按键盘上方向键 ← 或 → 可快速上下翻页,按键盘上的 Enter 键可回到本书目录页,按键盘上方向键 ↑ 可回到本页顶部!
————未阅读完?加入书签已便下次继续阅读!
我收起惊讶,伸出右手想拿筷子,手刚提起,猛然想起手上的东西,又将手放了回去,松开右手,将瓶子放在自己并起来的两只腿上后,这才重新伸出右手拿筷子。
有餐板做掩护,应该是安全的,这么想后,我悬着的心终于放了下来,开始专心地吃晚餐。
在我吃晚餐的时候,欧沐臣就坐在我边上的沙发上,一只修长的腿搭在另一只上,手里摆弄着手机,眼睛却是细细地打量我。
我不知道欧沐臣是在看我不雅的吃相,还是在看我什么。管他看什么呢,我吃我的就好了。
我主动屏蔽掉欧沐臣投射过来的视线,埋头大吃起来。
今晚的菜有玉米排骨汤、木耳炒蛋、香煎鳕鱼,奶油白菜,油焖茄子等等,样样都是我爱吃的。正吃得津津有味时,欧沐臣突然站起来走到我身边,而专心吃饭的我却浑然未觉,直到他的手赫然将我的下巴托了起来,我才一惊。
欧沐臣的手朝我的脸颊抚了过来,我本能地将脸一偏,才发现自己脸颊边的一小络长发此时已经到了欧沐臣的手里。
“干什么?”我皱了皱眉头。不想去猜想欧沐臣的心思,却又不得不去猜想。
欧沐臣也同样皱着眉头,竹节一般的手捏着我的头发,另一只手迅速抽了一大把桌上的餐巾纸,拿餐巾纸对着我的头发末端用力擦拭起来,越擦眉头皱得越紧,同时很嫌弃的语气道:“脏死了!”
我这才意识过来大概是我吃饭的时候,原本被我夹在耳后的长发不知觉地散了出来,在我没留意的时候可能掉到菜里去了。
当我明白过来是怎么一回事后,第一个反应就是伸手从欧沐臣的手里取回自己的头发,可我低估了欧沐臣捏着我头发的力,头发没取过来,反倒扯痛头皮,痛得我本能地将上半身往欧沐臣的方向探去。

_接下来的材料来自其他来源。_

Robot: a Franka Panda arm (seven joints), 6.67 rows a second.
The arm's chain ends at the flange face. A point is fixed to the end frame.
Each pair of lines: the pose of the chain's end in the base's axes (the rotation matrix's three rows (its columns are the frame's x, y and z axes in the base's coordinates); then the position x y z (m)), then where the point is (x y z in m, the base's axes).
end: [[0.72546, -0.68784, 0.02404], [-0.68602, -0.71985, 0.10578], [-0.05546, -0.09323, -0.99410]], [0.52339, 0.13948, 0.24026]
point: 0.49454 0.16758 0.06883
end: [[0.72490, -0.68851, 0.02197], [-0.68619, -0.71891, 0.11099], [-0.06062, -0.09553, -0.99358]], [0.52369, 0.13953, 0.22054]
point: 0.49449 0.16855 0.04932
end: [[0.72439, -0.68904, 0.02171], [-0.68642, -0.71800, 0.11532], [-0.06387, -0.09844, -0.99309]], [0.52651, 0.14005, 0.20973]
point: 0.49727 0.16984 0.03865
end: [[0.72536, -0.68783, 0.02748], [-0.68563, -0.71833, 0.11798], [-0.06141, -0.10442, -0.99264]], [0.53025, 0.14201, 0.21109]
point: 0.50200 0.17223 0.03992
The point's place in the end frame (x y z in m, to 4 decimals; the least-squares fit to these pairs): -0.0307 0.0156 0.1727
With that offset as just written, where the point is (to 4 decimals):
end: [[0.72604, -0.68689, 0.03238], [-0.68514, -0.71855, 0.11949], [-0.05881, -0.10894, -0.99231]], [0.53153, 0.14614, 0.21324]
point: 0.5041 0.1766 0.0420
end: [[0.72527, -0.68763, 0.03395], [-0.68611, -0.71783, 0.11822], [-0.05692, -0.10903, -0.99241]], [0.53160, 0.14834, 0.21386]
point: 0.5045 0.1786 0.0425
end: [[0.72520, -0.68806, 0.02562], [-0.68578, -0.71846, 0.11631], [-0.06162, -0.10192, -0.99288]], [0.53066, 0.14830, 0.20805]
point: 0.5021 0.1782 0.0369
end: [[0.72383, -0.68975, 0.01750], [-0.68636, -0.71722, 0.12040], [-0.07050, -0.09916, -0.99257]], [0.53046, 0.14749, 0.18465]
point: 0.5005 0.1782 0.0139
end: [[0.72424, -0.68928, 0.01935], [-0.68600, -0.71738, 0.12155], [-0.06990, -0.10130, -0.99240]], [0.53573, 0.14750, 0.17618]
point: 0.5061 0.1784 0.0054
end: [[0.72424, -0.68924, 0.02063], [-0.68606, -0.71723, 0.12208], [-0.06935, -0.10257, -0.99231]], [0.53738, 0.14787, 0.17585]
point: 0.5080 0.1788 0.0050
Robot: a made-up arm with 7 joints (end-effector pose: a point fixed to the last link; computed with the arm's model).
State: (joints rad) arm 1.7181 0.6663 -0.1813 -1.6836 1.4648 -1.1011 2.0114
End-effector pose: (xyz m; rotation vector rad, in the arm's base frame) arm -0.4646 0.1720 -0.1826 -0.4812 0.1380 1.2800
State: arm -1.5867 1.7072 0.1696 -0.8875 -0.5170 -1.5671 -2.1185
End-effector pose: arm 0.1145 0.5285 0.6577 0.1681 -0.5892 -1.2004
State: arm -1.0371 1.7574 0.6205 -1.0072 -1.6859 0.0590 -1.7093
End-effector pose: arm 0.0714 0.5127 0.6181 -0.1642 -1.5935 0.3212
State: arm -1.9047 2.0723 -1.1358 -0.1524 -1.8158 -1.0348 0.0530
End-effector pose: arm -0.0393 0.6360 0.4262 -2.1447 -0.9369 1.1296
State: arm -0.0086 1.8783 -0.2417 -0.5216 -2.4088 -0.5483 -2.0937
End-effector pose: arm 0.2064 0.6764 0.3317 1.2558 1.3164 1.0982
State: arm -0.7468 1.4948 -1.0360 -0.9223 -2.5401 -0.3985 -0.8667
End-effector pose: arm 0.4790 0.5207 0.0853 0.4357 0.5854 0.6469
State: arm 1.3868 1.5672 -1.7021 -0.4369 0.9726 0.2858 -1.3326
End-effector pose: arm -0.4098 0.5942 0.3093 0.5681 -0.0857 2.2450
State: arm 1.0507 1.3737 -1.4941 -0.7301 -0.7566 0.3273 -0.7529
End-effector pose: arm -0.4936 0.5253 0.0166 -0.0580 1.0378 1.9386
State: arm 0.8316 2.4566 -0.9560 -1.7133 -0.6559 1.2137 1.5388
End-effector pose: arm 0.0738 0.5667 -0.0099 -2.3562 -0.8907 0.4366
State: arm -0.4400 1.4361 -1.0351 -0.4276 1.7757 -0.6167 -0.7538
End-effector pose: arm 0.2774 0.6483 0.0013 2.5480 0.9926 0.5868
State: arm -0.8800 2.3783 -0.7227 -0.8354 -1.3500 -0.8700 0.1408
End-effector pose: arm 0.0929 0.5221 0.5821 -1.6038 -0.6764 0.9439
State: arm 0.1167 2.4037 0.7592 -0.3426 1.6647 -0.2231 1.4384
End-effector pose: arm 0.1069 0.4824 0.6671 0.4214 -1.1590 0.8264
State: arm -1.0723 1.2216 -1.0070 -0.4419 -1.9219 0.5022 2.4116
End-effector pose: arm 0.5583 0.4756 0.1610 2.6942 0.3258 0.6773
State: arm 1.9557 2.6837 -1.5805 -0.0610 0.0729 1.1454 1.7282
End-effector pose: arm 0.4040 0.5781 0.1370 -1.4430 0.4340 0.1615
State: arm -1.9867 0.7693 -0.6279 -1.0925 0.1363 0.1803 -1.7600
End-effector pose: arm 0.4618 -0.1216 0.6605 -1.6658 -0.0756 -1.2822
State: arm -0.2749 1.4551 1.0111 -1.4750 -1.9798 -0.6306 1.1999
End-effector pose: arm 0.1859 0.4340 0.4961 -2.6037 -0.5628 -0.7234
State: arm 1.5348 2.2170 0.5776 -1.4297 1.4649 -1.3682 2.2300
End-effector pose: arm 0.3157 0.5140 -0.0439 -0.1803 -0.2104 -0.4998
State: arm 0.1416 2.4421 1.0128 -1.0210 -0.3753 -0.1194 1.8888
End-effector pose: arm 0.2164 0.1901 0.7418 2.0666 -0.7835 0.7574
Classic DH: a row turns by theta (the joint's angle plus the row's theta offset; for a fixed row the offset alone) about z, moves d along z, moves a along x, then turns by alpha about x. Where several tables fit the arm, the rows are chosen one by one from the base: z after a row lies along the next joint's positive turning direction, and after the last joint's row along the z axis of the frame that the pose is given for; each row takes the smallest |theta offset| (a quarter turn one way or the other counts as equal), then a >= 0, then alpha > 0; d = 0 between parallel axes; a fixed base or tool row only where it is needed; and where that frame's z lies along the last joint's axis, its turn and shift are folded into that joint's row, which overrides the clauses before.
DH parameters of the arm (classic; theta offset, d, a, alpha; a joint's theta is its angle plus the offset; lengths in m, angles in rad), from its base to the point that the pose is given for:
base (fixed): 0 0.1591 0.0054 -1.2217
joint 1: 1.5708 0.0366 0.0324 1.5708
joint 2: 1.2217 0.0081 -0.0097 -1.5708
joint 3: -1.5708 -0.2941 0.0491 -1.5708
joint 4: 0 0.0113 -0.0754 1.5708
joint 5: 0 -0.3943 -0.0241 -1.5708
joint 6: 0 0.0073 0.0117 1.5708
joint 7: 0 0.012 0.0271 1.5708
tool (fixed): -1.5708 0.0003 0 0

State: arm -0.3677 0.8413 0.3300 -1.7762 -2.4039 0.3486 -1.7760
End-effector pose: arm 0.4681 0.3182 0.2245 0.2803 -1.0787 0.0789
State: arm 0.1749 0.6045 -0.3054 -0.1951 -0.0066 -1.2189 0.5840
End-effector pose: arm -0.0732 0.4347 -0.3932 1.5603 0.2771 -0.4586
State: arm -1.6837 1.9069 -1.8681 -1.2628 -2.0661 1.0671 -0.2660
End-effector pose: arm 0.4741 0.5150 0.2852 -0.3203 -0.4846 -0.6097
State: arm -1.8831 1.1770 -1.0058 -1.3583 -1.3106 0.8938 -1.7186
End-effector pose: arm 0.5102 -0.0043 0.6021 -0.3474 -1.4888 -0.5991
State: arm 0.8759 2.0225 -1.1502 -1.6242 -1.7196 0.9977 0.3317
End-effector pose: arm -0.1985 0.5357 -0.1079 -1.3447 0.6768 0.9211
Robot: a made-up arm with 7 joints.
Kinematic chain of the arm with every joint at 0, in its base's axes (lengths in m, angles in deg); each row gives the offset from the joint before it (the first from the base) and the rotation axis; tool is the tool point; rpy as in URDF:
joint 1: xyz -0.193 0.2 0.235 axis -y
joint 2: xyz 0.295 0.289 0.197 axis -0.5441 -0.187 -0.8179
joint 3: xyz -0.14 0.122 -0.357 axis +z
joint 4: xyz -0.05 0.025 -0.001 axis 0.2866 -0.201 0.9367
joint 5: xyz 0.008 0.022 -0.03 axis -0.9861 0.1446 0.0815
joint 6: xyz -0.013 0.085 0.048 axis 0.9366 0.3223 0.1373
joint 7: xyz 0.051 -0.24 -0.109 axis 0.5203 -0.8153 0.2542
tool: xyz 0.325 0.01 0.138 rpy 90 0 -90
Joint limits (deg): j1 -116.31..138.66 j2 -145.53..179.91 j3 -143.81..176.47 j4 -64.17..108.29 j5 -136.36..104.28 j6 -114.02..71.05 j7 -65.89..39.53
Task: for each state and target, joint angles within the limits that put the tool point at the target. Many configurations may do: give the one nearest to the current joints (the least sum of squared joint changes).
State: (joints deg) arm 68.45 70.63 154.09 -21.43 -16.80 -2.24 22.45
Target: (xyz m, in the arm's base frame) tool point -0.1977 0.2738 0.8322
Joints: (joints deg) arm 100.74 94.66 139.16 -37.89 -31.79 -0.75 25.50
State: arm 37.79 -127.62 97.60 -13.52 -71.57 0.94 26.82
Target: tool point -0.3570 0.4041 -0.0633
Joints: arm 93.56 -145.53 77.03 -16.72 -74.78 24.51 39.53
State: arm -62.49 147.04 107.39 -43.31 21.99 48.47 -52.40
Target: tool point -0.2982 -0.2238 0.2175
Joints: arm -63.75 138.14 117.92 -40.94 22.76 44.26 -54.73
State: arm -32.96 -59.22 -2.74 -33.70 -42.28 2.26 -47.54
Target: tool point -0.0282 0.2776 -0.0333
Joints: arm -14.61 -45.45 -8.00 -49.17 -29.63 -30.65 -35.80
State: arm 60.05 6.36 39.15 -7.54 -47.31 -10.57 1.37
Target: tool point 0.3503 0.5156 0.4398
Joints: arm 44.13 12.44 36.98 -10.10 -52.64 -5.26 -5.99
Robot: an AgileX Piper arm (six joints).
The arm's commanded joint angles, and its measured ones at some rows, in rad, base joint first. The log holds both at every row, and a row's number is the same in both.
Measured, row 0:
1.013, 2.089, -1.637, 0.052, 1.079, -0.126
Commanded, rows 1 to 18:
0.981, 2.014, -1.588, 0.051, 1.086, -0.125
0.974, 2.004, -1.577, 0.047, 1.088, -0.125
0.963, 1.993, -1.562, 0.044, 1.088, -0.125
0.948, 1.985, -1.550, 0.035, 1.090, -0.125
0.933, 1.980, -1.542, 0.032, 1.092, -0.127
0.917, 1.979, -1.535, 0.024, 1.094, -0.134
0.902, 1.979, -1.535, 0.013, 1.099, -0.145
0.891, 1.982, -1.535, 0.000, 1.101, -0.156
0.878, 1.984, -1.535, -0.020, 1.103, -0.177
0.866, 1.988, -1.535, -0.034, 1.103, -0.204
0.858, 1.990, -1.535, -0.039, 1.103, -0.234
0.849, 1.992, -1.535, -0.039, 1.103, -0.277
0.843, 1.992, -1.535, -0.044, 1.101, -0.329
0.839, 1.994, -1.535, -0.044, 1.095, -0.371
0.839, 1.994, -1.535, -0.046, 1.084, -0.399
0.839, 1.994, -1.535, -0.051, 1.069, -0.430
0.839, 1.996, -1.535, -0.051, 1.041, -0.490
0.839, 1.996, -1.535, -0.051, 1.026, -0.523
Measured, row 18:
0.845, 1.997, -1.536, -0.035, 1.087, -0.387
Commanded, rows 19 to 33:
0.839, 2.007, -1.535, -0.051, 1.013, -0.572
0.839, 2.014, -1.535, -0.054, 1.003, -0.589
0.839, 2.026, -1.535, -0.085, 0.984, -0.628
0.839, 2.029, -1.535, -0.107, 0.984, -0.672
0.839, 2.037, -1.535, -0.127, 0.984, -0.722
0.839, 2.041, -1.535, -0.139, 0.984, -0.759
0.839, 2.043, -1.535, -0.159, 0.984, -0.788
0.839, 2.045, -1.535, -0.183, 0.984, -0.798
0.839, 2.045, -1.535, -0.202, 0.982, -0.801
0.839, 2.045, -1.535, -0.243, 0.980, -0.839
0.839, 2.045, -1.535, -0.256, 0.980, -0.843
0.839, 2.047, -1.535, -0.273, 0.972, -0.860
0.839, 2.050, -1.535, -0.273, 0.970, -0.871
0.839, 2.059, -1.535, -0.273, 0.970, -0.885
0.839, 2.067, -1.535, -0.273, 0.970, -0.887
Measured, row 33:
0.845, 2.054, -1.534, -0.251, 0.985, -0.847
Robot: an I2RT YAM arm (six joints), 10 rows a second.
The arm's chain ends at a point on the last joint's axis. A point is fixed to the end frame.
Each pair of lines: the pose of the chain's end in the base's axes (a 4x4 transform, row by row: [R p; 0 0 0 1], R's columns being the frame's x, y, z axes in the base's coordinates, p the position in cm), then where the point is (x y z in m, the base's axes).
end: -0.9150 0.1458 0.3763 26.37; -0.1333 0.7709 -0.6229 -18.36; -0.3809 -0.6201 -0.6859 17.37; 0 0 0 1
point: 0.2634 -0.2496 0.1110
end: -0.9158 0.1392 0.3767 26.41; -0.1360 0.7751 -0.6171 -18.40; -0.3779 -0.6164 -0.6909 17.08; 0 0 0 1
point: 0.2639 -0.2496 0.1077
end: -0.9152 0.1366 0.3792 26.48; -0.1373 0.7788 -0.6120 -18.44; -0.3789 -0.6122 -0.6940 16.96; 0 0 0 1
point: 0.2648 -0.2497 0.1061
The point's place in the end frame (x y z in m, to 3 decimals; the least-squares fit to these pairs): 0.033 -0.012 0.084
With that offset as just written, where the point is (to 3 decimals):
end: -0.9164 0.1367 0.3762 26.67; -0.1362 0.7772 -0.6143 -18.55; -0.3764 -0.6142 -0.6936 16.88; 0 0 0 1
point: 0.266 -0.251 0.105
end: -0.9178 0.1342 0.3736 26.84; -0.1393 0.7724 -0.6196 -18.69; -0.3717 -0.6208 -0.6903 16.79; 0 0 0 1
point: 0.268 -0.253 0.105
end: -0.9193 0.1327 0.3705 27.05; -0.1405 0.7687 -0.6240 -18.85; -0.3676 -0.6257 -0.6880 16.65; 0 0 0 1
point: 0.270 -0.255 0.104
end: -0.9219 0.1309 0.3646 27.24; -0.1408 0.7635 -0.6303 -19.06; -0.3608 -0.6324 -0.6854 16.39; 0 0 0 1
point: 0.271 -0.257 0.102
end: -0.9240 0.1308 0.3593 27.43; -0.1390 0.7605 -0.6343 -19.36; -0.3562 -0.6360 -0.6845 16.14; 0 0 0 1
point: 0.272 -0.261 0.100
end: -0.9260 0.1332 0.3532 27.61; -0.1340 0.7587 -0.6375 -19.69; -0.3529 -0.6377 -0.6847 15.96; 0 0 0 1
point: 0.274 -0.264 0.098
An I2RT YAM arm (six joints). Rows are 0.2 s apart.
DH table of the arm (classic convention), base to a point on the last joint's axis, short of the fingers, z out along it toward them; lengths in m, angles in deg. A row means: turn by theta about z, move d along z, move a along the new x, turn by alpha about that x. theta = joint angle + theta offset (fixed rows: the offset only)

疼痛让我的注意力集中到了头上,完全没有感觉到自己的两只腿正在逐渐分开。
“嘭”的一声,东西掉落地板的清脆声在安静的病房里响起,在我还没有反应过来是什么声音时,欧沐臣已经俯下身来,将滚落到他脚边的白色瓶子捡了起来。
看到欧沐臣手上拿着的瓶子时,我倒抽一口气。这,这不是我的……
欧沐臣将瓶身看了一遍后,看着我:“这是什么?”
雪狼寄给我的膏脂是用专门装化妆品的那种塑料装的,纯白色的瓶身,没有任何一个文字。所以欧沐臣当看瓶子是看不出任何名堂的,稍稍定了定心神后,我开口道:“去疤膏。”
“去疤膏?”欧沐臣蹙眉道:“哪来的?”
我原本想说医院的,可转念一想,不对,医院的怎么没文字说明的呢,于是回答说:“网上买的。”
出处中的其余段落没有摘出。